▶ Dataset section:
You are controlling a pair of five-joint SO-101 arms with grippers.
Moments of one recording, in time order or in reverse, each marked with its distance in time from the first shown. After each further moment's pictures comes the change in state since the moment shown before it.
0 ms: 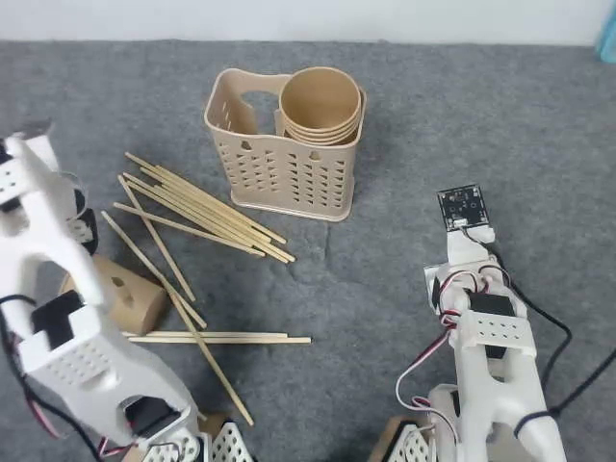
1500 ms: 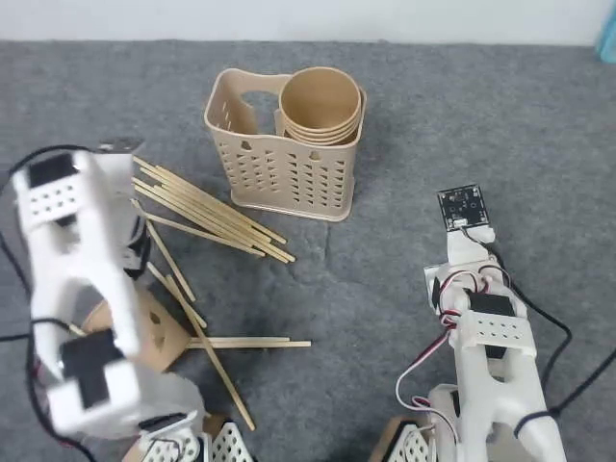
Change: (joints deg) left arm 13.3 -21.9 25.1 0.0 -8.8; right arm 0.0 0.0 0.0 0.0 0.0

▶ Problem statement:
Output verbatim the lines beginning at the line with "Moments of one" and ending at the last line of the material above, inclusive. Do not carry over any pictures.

▶ Answer to this exercise:
Moments of one recording, in time order or in reverse, each marked with its distance in time from the first shown. After each further moment's pictures comes the change in state since the moment shown before it.
0 ms: 
1500 ms: 
Change: (joints deg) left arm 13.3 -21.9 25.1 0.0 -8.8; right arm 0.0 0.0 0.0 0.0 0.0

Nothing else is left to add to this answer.